Annoyance At The Movies

This weekend we went to the movies to see Happy Feet. I was looking forward to it. Penguins, dance numbers, music, PG rating, what more could a movie have to entertain the senses? Well for one, more dancing and singing penguins. I was disappointed. Instead, what I got was mostly long-ass public service announcements about living a politically correct, ecology friendly lifestyles blah, blah, blah.
My family of course thinks I am a wet blanket and I always just have to get annoyed at the political messages, but I asked them “were the messages there or not?” They were. So I can be insulted if I want to. Still, I suppose if you are not fed up and cynical with that sort of thing, you might truly enjoy the film.
If you do not want to hear me whine, I think the Kansas City Star’s review is quite accurate:

But despite a great look and some nifty action sequences, this computer-animated effort doesn’t click. It piles lots of contemporary issues on what should be a simple children’s fable and becomes an overlong, emotionally muted and tiresome epic.

It wasn’t just “ecology” lessons involved. There were other undertones, such as the elders who wouldn’t stray from their old ways, and kept referring to foreigners as “pagans”. Yawn
I think what bothers me most is not the message itself that they are trying to get across (well yeah, a little), but the fact that every childfren’s movie, or TV show or whatever cannot just be entertaining anymore. That someone out there truly feels we have to be politically educated every single minute of everyday or else something horrible happen. I wouldn’t mind as much if they inundated our children with times tables as they political correctness.
You know though. I mean is everyone in the general IQ all so stupid all the time that we need one more message about the environment or how terrible calling people bad names is?
I thought not, but you know what? I was wrong! Especially for a Catholic! Bishop Katharine Schori says so! (I had to throw that in).
Update:Michael Medved’s review

6 comments

  1. I saw Michael Medved’s review of it earlier this week and he says the advertising is extremely deceptive in portraying this as a fun family movie instead of the dark movie it is with references to homosexuality and how bad religion is.
    He called it Crappy Feet

  2. Saw it with my boys — and they were SCARED. It got a G rating here, it should have been PG. I disliked all the PC baloney, too.
    Funniest point in the movie — leopard seal chasing penguin, frightening music. Lull in action. Two-year-old Isaac says in my lap, “This is scawy, mumma. But I’m bwave.”
    Whole theatre cracked up.

  3. SO I know what movie I’m not taking my kids to…
    Not that I go to see a whole lot of them…
    I’M saving movie passes to go see Eragon, if it’s anything like the book, it should be good.

  4. Thank you! My spidey-sense has been buzzing from the first time I saw an ad for this movie, and hubby doesn’t understand why I won’t agree to take Hambet.
    Remember the “Kangaroo Jack” fiasco?
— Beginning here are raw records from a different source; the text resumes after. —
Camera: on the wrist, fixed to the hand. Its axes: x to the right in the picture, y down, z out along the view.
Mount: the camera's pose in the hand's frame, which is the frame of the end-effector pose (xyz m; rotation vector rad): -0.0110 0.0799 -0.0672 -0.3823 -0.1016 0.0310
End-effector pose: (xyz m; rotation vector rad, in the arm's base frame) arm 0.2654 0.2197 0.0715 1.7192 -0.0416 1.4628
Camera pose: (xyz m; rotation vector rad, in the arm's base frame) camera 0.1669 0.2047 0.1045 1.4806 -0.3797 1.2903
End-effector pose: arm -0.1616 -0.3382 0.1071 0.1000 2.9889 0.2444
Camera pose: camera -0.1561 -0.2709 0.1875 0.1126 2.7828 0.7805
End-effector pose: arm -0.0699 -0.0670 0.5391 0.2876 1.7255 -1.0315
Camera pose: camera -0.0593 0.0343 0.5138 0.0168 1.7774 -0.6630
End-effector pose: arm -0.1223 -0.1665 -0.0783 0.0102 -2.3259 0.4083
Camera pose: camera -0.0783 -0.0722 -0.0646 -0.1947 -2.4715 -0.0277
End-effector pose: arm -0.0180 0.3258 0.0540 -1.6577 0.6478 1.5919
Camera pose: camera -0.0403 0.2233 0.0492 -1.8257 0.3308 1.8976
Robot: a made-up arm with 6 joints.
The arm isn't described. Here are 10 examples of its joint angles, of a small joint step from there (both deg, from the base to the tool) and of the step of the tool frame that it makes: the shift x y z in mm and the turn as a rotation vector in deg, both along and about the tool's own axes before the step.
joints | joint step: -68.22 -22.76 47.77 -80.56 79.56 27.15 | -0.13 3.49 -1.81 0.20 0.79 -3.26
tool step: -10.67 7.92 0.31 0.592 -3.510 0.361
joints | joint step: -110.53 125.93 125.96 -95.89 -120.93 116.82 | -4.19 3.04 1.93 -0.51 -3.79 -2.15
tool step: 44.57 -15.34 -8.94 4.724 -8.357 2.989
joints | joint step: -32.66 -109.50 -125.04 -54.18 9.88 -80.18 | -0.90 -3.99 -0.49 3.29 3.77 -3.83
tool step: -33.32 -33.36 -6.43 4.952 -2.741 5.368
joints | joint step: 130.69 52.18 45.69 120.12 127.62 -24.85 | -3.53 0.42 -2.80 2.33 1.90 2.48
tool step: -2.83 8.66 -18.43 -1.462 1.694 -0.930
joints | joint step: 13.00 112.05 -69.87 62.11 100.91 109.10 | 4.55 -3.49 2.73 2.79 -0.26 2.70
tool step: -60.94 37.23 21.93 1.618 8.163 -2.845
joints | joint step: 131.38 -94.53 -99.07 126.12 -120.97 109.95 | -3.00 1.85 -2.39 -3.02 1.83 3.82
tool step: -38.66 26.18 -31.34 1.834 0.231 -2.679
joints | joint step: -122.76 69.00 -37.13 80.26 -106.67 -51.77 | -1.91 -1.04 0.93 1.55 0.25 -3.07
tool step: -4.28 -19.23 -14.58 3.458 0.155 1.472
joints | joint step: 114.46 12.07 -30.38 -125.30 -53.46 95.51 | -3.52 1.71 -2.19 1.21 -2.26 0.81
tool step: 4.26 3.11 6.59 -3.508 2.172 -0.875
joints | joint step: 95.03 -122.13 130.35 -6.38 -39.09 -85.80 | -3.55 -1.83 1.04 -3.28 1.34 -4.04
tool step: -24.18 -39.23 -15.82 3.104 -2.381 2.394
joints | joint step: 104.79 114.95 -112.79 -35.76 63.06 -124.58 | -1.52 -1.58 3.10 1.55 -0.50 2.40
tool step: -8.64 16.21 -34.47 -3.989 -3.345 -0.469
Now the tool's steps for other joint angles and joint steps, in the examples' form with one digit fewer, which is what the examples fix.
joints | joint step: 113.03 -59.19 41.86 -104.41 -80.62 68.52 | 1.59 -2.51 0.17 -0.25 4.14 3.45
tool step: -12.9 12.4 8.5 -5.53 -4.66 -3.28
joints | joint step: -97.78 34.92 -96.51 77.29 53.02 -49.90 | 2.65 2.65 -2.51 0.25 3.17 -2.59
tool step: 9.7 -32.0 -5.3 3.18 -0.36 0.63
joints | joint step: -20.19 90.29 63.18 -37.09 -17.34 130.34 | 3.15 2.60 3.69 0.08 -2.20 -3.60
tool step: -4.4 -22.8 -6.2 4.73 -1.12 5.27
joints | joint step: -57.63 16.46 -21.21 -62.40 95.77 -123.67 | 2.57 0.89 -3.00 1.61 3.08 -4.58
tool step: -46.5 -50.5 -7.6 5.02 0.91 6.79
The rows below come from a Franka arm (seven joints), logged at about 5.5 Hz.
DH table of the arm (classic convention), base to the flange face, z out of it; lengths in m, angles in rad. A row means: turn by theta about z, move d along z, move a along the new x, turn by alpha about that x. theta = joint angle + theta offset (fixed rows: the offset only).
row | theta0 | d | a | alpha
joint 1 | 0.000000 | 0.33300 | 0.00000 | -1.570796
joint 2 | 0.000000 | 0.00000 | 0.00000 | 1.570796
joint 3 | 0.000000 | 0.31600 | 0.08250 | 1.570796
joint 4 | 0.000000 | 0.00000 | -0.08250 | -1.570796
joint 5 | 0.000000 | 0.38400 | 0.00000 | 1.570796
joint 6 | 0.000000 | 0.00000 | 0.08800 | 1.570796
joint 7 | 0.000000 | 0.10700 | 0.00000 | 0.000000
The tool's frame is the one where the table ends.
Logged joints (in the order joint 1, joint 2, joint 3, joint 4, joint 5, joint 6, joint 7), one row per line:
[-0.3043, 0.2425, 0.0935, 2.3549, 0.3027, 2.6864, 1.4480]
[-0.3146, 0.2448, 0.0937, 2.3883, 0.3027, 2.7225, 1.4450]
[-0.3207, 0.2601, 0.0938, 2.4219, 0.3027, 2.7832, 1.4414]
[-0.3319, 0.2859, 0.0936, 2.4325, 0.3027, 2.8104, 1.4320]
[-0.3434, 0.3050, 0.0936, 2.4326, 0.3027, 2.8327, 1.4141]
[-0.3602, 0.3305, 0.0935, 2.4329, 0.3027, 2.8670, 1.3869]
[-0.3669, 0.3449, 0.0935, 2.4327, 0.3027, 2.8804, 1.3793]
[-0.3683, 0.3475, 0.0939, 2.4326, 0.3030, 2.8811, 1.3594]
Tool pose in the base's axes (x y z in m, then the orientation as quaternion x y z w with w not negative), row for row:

A belch and fart movie pretending to be a “family film”? Thank you, God, for John Laesseter and the folks at Pixar.
    And Cin, that is a cuuute story 🙂

  5. I have no problem with belch and fart films, which have their place (8-11 year old boys). It is the homo agitprop and the Disney formula of the repressive, closed-minded father who sees the errors of his ways and becomes a Unitarian and leaves his family to “marry” another man. OK, they usually don’t go that far, but it is certainly the message they want you to take home.
    Come to think of it, I can imagine no more appropriate response to most of the modern Disney oevre than loud belch and fart noises. Certainly beats the Elton John/Andrew Lloyd Weber (when is that guy going to try to marry another bloke?) “music” that goes with these things.